17. To replace animal use in testing hepatic toxicity of a drug on trial, which one of the following would be used in vitro to be closest to the in vivo scenario?
(1) Liver cells
(2) Hepatic cell lines
(3) Liver slices
(4) Co-culture of liver parenchymal cells and kupfer cells

To replace animal use in testing the hepatic toxicity of a drug and achieve the closest in vivo scenario, the most suitable in vitro option among the given choices is the co-culture of liver parenchymal cells (hepatocytes) and Kupffer cells. This model better mimics the liver’s complex cellular interactions and immune responses during toxicity than the other options.

Explanation of each option:

1. Liver cells (primary hepatocytes): These are isolated functional liver cells used for toxicity testing. While they retain many liver-specific functions, they typically lack the non-parenchymal cells such as Kupffer cells that are important to simulate the liver’s immune responses. Hepatocytes alone can metabolize drugs but don’t fully replicate the liver microenvironment.

2. Hepatic cell lines: These immortalized cells are easier to culture but often lose many liver-specific functions and drug metabolism capacities. They do not fully represent the liver’s complexity and are less predictive of in vivo toxicity.

3. Liver slices: These are thin slices of liver tissue maintaining multiple cell types and tissue architecture. They can mimic the in vivo environment well initially but have a limited culture period (usually up to 24-48 hours), and metabolic activities decline over time.

4. Co-culture of liver parenchymal cells and Kupffer cells: This model combines primary hepatocytes with Kupffer cells, the liver-resident macrophages, to enable assessment of both metabolic and immune-mediated hepatotoxicity. It offers a more physiologically relevant and stable platform for extended toxicity testing closer to in vivo conditions.

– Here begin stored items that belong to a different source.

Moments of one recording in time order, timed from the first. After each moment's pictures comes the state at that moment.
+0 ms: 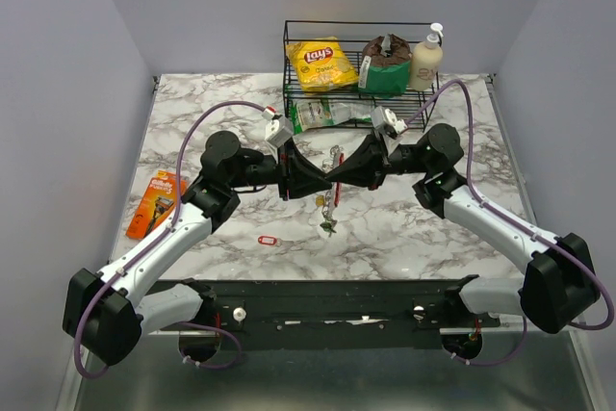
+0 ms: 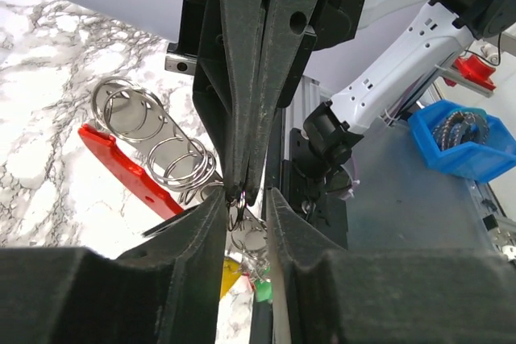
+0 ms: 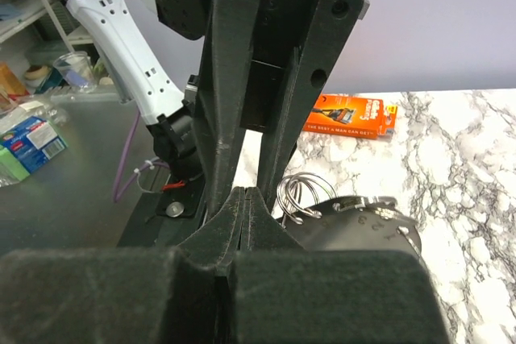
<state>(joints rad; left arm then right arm) -0.55 1.10 0.83 0.35 0.94 -0.44 0.54 1.28 0.85 0.70 -1.14 0.32</state>
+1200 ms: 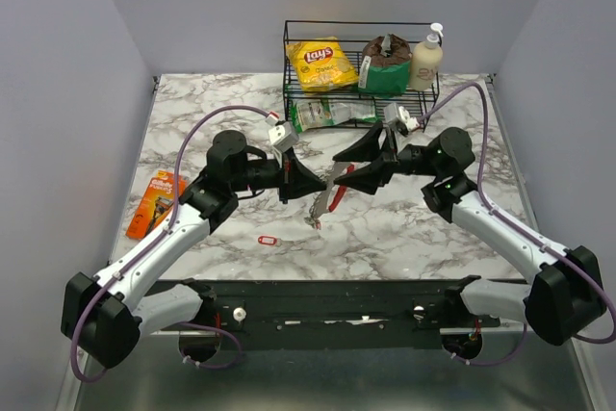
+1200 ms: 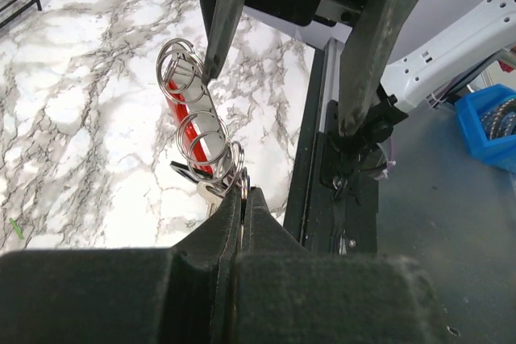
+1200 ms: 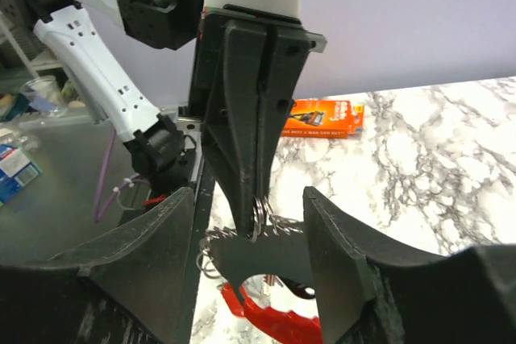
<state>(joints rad) -0.56 1.09 0.84 0.12 0.85 -0.28 0.50 1.21 0.82 0.69 -1.06 0.34</state>
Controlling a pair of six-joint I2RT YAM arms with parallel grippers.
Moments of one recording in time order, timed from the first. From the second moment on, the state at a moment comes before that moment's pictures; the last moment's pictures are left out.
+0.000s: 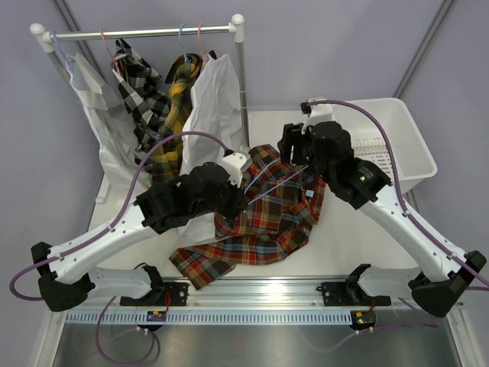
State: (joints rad) left arm -1.03 1.18 1.28 -0.73 -0.11 -0.40; right arm 0.71 1.23 1.38 -0.47 0.34 0.25
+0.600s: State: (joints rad) left arm -1.04 1.00 1.17 -0.84 -0.20 -0.40; right arm 0.71 0.95 1.41 -0.64 -0.01 0.31
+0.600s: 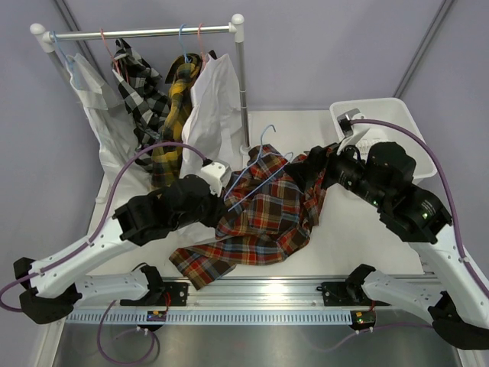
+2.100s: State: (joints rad) left arm -0.60 1.60 2.07 -0.94 -0.32 -0.32; right arm 0.71 0.78 1.14 -0.67 0.10 0.33
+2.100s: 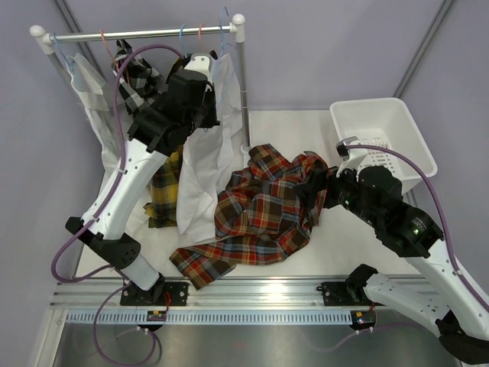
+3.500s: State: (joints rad) left arm -0.50 1.03 1.28 -0.56 -0.36 -0.19; right arm 0.77 1.72 1.00 -0.41 0.29 0.58
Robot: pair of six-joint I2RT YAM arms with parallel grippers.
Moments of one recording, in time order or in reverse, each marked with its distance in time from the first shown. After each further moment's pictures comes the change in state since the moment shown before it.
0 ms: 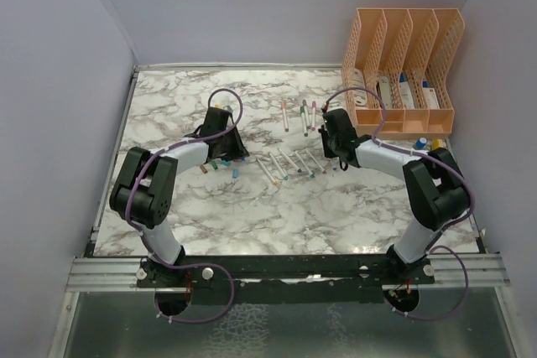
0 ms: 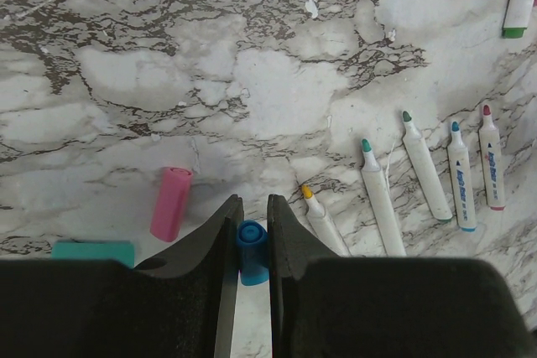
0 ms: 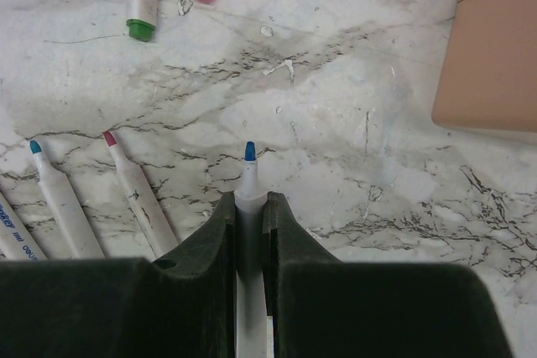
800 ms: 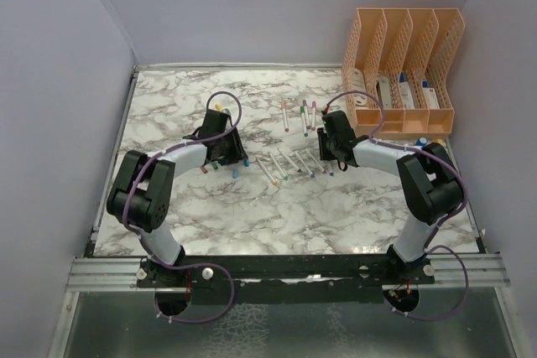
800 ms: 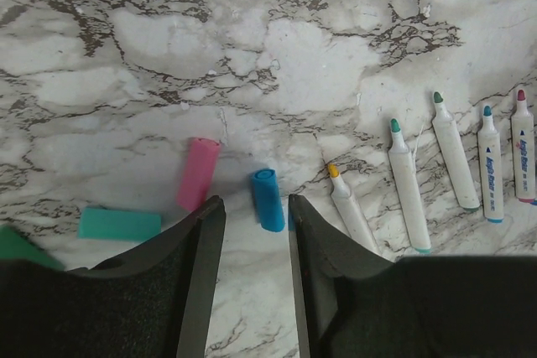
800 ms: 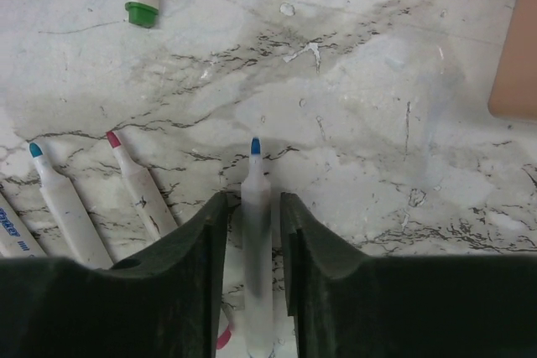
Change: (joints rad) left arm 0.000 -0.016 -0.024 -0.041 -0.027 0.028; right arm -0.012 0.061 0.000 0.018 -0.066 0.065
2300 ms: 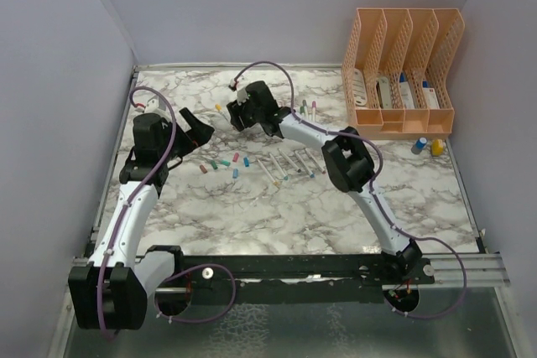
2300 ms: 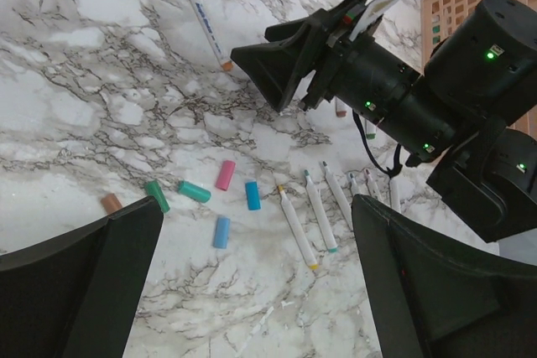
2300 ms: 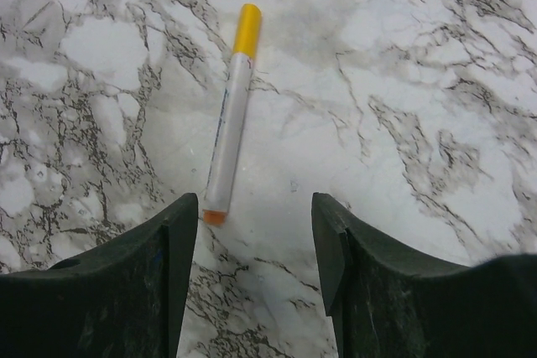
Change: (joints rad) left arm 0.309 -0.690 -0.149 -0.082 0.062 -0.023; right arm 0.253 0.741 1.099 -0.008 -0.303 -0.224
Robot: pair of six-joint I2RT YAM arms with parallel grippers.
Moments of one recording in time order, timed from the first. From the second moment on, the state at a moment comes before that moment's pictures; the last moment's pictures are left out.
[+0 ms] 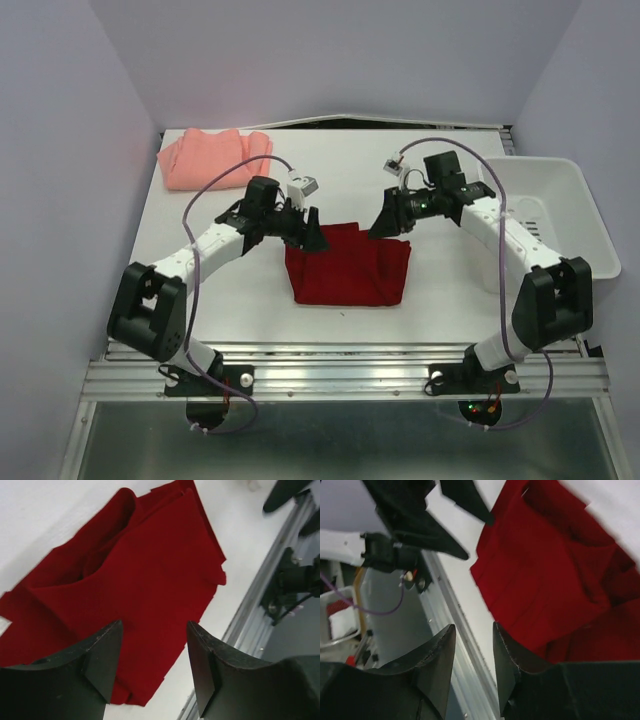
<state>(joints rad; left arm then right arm) -0.44 1.46 0.97 -0.21 0.66 -0.16 0.29 1.53 1.27 -0.59 -0.95 0.07</state>
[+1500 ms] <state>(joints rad) -0.13 1.22 0.78 -0.12 0.50 -0.41 0.40 1.73 1.32 -0.42 -0.47 0.11</state>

In summary, the co-culture system (option 4) is closest to the in vivo scenario because it reflects the liver’s multicellular environment, including metabolic and immune responses, which are crucial for accurately predicting drug-induced liver toxicity.​

Introduction:
The development of new drugs requires rigorous testing for hepatic toxicity to ensure safety. Traditionally, animal models have been used, but ethical considerations and species differences have driven the search for effective in vitro alternatives. Among various in vitro systems, co-culturing liver parenchymal cells (hepatocytes) with Kupffer cells closely replicates the liver’s complex microenvironment, metabolic functions, and immune responses, making it the most reliable replacement for animal testing in predicting hepatotoxicity.

This article explains that while liver cells, hepatic cell lines, and liver slices have limitations, the co-culture of hepatocytes and Kupffer cells offers a closer simulation of in vivo liver function for drug toxicity testing, making it the preferred in vitro model.